#### ACTIVITY
Go through the records and copy each line where the word "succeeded" occurs.

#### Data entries
=== Section Start ===
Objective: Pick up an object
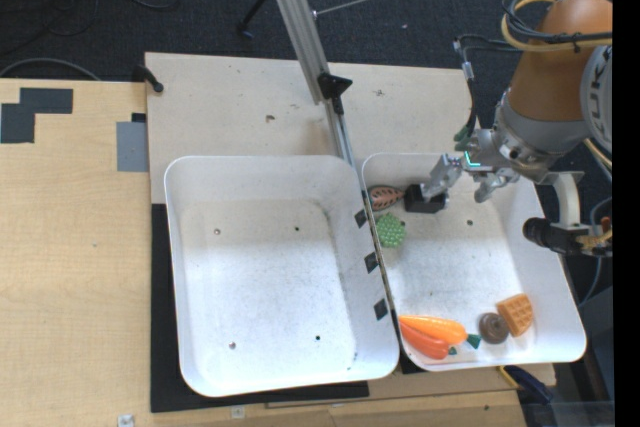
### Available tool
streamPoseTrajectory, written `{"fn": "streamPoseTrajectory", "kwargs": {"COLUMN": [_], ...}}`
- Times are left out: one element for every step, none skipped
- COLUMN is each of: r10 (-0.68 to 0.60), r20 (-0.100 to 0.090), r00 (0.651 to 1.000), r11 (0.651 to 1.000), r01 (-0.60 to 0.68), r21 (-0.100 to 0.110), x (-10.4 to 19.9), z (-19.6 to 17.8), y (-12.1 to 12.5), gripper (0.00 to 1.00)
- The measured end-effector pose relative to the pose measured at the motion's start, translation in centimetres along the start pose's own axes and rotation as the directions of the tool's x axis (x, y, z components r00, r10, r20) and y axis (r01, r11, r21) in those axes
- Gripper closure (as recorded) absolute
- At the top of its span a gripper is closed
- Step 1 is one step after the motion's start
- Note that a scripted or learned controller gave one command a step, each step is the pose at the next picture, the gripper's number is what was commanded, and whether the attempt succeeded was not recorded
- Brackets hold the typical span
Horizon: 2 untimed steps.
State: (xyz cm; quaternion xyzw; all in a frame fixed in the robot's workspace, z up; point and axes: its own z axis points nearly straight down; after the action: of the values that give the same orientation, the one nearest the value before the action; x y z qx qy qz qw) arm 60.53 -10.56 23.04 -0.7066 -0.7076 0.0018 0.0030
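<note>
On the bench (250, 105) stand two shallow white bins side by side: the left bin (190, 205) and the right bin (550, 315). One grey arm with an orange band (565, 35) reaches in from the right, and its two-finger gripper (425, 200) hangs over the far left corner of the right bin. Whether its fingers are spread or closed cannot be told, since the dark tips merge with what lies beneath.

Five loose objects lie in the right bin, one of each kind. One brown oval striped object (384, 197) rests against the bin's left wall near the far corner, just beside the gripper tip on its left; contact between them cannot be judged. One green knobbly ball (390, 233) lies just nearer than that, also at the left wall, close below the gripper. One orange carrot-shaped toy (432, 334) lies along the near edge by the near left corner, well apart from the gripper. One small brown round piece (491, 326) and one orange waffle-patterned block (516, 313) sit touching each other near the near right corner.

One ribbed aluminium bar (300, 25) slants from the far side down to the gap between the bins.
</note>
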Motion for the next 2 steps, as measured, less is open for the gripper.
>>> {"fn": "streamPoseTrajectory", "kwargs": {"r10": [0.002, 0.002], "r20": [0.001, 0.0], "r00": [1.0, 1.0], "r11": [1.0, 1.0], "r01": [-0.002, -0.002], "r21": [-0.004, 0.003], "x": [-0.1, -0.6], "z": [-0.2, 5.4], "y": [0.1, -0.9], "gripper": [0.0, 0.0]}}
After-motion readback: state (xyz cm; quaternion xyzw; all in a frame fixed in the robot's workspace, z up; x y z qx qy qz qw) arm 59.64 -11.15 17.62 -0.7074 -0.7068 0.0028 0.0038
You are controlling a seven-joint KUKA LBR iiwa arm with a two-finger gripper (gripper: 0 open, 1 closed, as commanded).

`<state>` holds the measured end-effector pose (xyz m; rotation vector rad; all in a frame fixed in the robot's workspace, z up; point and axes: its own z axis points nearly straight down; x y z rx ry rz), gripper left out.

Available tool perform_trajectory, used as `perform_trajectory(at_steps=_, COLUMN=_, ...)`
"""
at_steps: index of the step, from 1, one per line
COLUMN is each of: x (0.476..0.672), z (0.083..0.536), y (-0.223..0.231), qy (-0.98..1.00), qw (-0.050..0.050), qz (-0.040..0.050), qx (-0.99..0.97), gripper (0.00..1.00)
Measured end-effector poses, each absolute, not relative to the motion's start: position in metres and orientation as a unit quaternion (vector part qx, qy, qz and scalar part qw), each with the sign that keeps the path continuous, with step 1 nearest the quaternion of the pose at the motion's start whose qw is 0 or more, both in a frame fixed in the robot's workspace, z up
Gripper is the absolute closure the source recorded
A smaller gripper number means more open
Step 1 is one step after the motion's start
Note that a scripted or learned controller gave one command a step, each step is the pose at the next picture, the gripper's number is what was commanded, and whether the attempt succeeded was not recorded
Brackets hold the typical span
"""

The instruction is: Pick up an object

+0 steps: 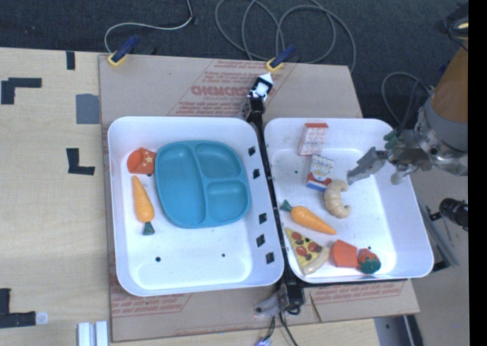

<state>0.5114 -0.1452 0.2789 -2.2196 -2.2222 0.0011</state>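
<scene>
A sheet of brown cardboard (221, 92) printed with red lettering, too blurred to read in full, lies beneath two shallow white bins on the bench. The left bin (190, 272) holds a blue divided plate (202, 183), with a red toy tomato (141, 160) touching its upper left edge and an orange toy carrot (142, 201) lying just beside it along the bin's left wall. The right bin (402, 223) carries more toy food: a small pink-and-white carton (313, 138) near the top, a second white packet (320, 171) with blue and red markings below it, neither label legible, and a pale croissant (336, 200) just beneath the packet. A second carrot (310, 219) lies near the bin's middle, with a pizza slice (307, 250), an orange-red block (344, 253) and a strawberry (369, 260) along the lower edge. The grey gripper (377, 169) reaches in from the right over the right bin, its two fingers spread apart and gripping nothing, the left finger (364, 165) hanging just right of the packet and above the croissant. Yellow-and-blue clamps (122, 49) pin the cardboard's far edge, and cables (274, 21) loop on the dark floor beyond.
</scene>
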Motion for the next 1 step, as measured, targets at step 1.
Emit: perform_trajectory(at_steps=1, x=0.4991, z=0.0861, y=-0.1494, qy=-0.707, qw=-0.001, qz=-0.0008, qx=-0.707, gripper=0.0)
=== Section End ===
#### RESULT OF THE EXERCISE
- Note that a scripted or learned controller gave one command a step, each step is the pose at the next picture, the gripper's number is what was commanded, and whether the attempt succeeded was not recorded
Note that a scripted or learned controller gave one command a step, each step is the pose at the next picture, the gripper's number is what was commanded, and whether the attempt succeeded was not recorded

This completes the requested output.